(Records contained in a dataset)

________

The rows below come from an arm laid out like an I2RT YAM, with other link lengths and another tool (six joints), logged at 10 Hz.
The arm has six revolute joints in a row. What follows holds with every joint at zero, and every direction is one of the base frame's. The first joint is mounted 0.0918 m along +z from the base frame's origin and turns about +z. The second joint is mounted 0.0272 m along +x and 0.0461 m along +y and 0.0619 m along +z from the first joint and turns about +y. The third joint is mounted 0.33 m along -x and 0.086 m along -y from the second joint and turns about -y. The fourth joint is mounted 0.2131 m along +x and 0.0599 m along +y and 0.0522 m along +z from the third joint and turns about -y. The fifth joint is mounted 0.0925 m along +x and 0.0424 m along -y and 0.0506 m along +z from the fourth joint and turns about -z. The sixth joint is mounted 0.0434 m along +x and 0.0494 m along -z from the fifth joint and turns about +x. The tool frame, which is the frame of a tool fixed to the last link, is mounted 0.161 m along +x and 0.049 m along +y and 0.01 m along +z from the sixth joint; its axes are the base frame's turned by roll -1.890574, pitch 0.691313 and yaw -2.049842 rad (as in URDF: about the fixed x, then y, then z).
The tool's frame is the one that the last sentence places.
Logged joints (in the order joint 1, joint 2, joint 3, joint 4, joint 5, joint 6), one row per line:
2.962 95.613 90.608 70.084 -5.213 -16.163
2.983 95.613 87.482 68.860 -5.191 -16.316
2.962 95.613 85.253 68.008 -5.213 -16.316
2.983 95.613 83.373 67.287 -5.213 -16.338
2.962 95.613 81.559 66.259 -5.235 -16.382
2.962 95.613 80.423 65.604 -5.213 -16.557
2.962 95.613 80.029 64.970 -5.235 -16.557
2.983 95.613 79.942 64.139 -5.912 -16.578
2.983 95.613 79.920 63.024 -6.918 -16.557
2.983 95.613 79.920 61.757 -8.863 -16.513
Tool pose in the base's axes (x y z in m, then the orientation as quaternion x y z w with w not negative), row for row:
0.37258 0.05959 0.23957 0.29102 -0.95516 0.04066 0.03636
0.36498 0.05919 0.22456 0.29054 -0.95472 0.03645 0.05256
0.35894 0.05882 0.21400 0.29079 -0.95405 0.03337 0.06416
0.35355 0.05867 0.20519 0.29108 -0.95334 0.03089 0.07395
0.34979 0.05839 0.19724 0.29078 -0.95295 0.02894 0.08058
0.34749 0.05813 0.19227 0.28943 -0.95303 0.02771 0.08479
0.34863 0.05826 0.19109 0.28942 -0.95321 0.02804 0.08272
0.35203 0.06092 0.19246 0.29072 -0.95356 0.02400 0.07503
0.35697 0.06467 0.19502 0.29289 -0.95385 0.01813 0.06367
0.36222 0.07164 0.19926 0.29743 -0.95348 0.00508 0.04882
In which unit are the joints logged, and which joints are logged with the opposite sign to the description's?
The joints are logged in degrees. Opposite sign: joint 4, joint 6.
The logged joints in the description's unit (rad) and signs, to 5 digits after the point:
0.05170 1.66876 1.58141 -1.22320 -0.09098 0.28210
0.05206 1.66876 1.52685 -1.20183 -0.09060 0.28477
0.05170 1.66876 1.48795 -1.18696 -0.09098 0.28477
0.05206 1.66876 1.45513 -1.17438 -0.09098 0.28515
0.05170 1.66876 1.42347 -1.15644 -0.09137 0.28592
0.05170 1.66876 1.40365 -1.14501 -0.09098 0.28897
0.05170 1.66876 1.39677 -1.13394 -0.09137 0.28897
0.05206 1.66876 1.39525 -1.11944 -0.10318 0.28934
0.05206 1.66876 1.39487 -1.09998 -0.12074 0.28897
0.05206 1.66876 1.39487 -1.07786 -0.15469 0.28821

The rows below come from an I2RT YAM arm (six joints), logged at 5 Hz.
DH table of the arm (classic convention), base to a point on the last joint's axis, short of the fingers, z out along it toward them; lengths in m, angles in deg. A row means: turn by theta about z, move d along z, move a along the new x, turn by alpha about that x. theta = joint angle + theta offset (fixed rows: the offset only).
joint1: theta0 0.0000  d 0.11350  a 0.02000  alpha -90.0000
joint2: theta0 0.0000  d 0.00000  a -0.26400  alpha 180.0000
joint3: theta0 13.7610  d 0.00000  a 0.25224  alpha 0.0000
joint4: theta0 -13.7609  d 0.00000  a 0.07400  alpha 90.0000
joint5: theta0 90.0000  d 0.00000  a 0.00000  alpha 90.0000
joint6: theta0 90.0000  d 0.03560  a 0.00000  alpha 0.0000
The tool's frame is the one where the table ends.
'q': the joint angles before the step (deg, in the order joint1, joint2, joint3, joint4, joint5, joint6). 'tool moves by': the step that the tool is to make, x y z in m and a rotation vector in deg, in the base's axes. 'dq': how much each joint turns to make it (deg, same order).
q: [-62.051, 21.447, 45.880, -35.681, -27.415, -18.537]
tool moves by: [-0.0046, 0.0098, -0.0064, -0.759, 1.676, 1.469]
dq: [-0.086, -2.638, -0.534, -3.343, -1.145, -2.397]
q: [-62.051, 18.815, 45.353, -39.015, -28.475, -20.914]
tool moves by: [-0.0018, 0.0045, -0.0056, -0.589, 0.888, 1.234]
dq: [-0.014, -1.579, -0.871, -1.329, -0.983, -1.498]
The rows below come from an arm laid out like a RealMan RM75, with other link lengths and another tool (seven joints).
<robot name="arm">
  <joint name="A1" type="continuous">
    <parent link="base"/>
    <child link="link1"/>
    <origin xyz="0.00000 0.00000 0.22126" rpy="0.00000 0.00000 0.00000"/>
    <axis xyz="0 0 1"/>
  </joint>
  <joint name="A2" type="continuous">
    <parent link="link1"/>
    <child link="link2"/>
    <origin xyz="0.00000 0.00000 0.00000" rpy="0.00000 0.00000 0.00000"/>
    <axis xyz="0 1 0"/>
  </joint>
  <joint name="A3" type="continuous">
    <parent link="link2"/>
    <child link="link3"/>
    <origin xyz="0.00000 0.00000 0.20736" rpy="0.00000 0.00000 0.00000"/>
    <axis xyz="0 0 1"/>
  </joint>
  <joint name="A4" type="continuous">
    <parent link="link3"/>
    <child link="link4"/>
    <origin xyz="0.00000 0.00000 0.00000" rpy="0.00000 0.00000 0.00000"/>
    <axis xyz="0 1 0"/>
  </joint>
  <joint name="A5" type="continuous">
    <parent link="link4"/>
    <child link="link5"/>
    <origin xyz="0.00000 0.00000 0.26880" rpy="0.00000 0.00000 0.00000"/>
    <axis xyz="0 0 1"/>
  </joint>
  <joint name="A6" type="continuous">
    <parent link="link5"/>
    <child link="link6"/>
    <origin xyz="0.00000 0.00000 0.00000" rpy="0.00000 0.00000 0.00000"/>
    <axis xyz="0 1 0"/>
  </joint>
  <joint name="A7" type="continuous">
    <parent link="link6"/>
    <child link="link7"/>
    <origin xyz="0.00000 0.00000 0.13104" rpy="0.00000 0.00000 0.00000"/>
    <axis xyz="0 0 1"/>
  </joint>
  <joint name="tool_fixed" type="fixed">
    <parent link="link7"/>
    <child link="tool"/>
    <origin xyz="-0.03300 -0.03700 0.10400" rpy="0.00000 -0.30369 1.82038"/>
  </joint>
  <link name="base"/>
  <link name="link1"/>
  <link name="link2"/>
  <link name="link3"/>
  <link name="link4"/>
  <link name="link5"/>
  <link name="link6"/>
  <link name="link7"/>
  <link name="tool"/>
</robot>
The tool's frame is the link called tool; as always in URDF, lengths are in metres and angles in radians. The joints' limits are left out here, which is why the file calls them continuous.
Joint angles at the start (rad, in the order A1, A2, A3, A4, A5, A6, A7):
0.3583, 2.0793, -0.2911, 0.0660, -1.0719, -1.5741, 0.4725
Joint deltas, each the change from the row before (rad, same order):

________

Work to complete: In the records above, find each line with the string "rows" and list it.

Task response:
The rows below come from an arm laid out like an I2RT YAM, with other link lengths and another tool (six joints), logged at 10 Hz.
The rows below come from an I2RT YAM arm (six joints), logged at 5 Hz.
DH table of the arm (classic convention), base to a point on the last joint's axis, short of the fingers, z out along it toward them; lengths in m, angles in deg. A row means: turn by theta about z, move d along z, move a along the new x, turn by alpha about that x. theta = joint angle + theta offset (fixed rows: the offset only).
The rows below come from an arm laid out like a RealMan RM75, with other link lengths and another tool (seven joints).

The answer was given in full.